Department of Clinical Sciences, Division of Oncology, Lund University, 22381 Lund, Sweden.
Bioinformatics. 2021 Sep 29;37(18):3043-3044. doi: 10.1093/bioinformatics/btab088.
k-Top Scoring Pairs (kTSP) algorithms utilize in-sample gene expression feature pair rules for class prediction, and have demonstrated excellent performance and robustness. The available packages and tools primarily focus on binary prediction (i.e. two classes). However, many real-world classification problems e.g. tumor subtype prediction, are multiclass tasks.
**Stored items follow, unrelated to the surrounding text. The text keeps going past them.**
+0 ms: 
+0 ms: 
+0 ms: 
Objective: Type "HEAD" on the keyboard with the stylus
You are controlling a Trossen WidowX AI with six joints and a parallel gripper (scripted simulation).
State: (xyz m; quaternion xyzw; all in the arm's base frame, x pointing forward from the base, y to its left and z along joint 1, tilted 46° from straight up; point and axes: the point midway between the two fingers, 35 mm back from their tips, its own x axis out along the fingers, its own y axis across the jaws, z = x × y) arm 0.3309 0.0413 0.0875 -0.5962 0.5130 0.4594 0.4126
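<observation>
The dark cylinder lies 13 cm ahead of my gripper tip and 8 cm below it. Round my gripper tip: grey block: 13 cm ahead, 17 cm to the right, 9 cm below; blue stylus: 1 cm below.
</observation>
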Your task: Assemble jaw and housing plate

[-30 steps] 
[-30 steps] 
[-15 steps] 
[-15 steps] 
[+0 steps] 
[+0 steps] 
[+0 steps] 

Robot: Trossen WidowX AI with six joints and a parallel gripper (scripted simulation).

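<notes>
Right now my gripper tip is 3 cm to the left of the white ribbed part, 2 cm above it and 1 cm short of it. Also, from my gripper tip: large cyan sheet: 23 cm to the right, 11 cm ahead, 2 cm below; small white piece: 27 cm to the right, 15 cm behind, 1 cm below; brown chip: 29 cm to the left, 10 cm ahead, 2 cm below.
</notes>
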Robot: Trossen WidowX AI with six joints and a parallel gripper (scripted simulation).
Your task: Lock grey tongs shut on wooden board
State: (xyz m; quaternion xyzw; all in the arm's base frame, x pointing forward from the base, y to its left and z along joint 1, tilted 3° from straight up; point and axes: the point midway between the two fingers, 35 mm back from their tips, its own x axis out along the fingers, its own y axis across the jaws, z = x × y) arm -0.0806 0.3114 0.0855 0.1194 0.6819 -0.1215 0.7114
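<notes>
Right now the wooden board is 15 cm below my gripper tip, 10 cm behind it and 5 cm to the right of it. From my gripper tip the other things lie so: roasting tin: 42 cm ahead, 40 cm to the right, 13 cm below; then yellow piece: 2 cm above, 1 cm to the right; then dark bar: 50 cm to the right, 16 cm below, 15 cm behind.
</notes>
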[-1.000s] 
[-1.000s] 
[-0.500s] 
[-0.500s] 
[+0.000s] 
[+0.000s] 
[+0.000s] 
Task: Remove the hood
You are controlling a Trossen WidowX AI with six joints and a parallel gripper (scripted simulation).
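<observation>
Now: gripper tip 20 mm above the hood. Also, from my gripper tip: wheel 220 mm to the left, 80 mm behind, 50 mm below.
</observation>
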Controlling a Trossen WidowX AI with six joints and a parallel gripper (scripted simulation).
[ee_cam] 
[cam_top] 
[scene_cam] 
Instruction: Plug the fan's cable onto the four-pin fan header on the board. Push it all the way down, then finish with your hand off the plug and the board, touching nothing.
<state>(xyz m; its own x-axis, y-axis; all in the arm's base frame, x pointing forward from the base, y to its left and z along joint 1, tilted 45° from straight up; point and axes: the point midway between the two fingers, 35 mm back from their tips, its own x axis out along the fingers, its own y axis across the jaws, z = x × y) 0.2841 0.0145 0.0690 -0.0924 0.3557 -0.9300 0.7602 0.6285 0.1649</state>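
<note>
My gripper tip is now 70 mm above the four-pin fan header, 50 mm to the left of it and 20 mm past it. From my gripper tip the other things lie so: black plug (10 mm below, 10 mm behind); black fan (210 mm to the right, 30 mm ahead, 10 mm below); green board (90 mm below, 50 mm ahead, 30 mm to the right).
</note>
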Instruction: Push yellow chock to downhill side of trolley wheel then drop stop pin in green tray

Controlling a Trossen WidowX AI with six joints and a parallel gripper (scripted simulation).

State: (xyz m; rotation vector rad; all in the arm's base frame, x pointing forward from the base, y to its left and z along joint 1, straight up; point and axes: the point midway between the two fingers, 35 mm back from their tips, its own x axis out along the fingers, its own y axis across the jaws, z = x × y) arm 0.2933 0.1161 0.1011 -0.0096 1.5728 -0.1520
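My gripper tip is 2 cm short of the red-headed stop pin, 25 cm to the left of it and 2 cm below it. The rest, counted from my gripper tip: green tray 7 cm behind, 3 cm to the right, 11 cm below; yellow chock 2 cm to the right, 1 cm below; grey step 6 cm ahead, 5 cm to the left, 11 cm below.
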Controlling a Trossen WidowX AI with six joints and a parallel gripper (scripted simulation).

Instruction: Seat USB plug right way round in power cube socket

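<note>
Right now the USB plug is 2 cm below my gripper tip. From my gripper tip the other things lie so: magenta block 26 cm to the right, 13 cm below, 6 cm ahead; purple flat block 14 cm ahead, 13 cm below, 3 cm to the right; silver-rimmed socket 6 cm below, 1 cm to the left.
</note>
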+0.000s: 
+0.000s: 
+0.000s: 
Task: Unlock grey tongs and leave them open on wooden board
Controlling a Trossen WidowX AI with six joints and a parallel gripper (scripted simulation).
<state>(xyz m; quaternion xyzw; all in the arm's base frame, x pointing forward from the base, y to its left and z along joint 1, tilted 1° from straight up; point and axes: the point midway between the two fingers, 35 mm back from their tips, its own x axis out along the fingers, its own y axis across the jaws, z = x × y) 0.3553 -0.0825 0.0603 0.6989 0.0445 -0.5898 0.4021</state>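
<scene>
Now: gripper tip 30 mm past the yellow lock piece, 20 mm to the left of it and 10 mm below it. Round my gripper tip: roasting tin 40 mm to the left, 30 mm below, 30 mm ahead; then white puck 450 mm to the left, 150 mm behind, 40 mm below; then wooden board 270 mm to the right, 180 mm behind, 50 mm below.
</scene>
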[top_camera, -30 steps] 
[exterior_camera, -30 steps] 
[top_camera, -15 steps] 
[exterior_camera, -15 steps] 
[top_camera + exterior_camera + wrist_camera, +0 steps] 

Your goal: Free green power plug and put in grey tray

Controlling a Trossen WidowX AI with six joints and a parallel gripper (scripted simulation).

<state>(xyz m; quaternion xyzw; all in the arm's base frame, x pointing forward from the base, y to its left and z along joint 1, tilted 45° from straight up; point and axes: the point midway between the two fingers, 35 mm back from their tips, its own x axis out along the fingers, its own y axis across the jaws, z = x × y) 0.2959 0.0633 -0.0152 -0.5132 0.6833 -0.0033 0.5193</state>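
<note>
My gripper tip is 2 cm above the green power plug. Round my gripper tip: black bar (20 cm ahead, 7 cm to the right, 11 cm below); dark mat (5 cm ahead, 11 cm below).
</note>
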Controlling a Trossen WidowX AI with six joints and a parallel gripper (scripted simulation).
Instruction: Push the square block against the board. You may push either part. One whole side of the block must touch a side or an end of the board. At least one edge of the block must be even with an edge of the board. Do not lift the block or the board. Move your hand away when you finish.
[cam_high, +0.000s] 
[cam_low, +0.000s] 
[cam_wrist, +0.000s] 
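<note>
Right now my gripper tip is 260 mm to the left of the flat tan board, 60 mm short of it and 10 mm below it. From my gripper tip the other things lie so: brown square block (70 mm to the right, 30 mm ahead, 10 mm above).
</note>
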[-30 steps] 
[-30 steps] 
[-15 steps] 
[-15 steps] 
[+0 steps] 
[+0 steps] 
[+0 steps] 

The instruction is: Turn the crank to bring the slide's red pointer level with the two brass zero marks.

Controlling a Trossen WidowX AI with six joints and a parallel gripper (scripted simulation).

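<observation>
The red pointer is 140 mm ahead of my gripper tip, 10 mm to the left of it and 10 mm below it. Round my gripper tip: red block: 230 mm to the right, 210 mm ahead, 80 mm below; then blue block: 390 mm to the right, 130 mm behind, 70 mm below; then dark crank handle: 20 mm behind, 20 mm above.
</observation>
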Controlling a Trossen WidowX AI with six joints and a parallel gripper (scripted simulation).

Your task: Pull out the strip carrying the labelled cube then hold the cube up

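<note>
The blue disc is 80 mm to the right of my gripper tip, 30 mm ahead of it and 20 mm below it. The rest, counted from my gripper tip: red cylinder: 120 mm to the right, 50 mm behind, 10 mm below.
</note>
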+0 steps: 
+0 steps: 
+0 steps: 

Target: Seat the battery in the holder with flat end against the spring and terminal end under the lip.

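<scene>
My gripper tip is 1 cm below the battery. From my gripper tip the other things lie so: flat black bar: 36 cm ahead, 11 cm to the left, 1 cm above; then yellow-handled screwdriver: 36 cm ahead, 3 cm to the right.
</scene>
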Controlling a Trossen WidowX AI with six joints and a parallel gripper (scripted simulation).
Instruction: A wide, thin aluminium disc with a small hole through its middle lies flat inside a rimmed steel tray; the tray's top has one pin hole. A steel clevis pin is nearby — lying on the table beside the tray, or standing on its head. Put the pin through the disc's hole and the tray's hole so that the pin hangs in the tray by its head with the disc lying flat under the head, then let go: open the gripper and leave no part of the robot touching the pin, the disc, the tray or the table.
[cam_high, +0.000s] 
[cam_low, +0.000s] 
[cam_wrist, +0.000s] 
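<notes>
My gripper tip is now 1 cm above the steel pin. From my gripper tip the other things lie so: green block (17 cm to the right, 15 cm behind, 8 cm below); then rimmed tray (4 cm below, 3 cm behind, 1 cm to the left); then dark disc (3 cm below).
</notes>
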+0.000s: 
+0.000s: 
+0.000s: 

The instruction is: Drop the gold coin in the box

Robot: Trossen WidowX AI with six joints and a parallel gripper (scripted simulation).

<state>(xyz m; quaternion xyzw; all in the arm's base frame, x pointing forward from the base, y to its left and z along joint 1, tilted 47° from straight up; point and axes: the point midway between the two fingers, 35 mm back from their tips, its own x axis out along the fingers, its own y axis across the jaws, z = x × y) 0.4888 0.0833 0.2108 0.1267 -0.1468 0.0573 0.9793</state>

Here, we present multiclassPairs, an R package to train pair-based single sample classifiers for multiclass problems. multiclassPairs offers two main methods to build multiclass prediction models, either using a one-versus-rest kTSP scheme or through a novel pair-based Random Forest approach. The package also provides options for dealing with class imbalances, multiplatform training, missing features in test data and visualization of training and test results.
'multiclassPairs' package is available on CRAN servers and GitHub: https://github.com/NourMarzouka/multiclassPairs.
Supplementary data are available at Bioinformatics online.
k-最佳配对(kTSP)算法利用样本内基因表达特征对规则进行分类预测,已证明具有出色的性能和稳健性。现有的软件包和工具主要侧重于二分类预测(即两类)。然而,许多现实世界中的分类问题,例如肿瘤亚型预测,都是多类任务。
这里,我们提出了 multiclassPairs,这是一个用于多类问题的基于配对的单样本分类器的 R 包。multiclassPairs 提供了两种主要的方法来构建多类预测模型,一种是使用一对一 kTSP 方案,另一种是通过新颖的基于配对的随机森林方法。该软件包还提供了处理类不平衡、多平台训练、测试数据中缺失特征以及可视化训练和测试结果的选项。
multiclassPairs 软件包可在 CRAN 服务器和 GitHub 上获得:https://github.com/NourMarzouka/multiclassPairs。
补充数据可在生物信息学在线获得。